Client: State Farm – St Augustine, Florida July 2018 - November 2020 Role: Big Data Engineer
Responsibilities:
●Delivered analytics and reporting solutions as a Data Engineer, owning requirements, solution design, build, testing, release, documentation, and SLA-driven delivery on distributed platforms.
●Developed Python-based pipelines and utilities for ingestion, validation, cleansing, reconciliation, and metadata updates, packaging reusable modules for logging, exception handling, and schema enforcement.
●Wrote performant SQL for extraction, transformation, and analysis using window functions, joins, and aggregations; tuned queries with indexes, partitions, and statistics to reduce runtime.
●Designed and operated ETL workflows with clear dependencies and scheduling, implemented incremental loads and slowly changing dimensions, and automated data-quality gates before publish.
●Engineered Hadoop processing on multi-node clusters, managed HDFS layouts, replication, and retention, and tuned YARN resources for stable, high-throughput jobs.
●Built large-scale batch transformations with Hive and Spark SQL, used Pig and legacy MapReduce where appropriate, and optimized with partitioning, bucketing, and columnar formats.
●Ingested relational sources with Sqoop and captured application logs with Flume; coordinated distributed services using ZooKeeper for consistent, fault-tolerant operations.
●Implemented HBase for low-latency lookups on reference and session data, designing row keys and column families to support operational and analytical patterns.
●Developed PySpark and Scala jobs for heavy transformations, windowed calculations, and incremental checkpoints; applied caching, broadcast joins, and adaptive execution to improve throughput.
●Streamed events through Kafka, designed topics and retention policies, and built Spark Structured Streaming consumers to deliver near real-time feeds for dashboards and alerts.
●Modeled dimensional marts in Hive and Impala, loading via partitioned external tables and bulk inserts; optimized with Parquet or ORC, bucketing, and table statistics to reduce query latency.
●Designed and optimized Teradata star schemas with appropriate primary indexes and partitioning; maintained performance with collect stats and workload management rules to support concurrent users.
●Designed relational schemas and tuned SQL for MySQL and Oracle, including indexing, partitioning, and stored procedures to support staging, operational reporting, and downstream analytics.
●Established version control practices with Git and Bitbucket, implemented branching and pull-request reviews, and standardized builds and dependency management with Maven.

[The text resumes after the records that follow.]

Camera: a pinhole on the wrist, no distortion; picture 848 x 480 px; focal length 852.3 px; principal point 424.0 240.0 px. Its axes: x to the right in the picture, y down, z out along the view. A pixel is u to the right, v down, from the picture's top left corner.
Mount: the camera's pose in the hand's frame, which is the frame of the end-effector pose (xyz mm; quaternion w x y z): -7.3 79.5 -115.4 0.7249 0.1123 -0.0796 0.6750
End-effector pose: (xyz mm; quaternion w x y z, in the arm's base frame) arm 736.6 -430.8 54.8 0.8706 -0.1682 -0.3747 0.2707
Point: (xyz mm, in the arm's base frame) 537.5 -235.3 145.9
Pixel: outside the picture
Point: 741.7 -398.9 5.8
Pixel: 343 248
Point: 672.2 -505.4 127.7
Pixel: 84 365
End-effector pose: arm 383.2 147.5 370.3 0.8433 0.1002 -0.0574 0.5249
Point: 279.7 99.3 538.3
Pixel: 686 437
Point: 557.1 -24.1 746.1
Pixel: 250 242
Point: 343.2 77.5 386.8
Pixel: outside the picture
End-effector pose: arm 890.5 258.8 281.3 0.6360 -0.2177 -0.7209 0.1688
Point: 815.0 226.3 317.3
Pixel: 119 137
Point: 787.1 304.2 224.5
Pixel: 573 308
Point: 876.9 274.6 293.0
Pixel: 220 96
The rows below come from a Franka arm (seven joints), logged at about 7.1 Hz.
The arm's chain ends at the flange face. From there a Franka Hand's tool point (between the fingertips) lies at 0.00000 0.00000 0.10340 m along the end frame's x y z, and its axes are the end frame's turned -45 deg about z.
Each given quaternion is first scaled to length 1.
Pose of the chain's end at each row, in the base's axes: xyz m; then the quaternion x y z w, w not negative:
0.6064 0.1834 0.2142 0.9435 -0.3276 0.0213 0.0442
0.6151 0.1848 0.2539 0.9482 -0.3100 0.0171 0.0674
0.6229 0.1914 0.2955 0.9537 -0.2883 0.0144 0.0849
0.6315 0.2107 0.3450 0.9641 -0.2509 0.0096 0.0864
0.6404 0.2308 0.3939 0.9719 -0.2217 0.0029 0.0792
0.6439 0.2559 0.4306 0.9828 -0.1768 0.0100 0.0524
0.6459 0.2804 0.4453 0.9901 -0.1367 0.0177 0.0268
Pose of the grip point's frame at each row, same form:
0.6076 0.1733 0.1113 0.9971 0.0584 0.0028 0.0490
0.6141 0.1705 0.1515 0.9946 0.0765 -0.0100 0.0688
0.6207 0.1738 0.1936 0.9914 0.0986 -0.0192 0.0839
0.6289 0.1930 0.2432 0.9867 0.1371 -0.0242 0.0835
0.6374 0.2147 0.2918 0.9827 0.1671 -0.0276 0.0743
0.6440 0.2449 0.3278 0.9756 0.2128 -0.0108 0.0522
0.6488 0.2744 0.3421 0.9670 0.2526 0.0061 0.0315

●Created unit and integration tests for Python and Spark using PyTest and custom data checks, embedding tests into the development workflow to protect critical paths.
●Produced clear technical documentation including pipeline specifications, data dictionaries, lineage diagrams, and runbooks, enabling rapid onboarding and reliable support handoffs.
EDUCATION:
Master’s in computer science from University of North Texas, Denton TX.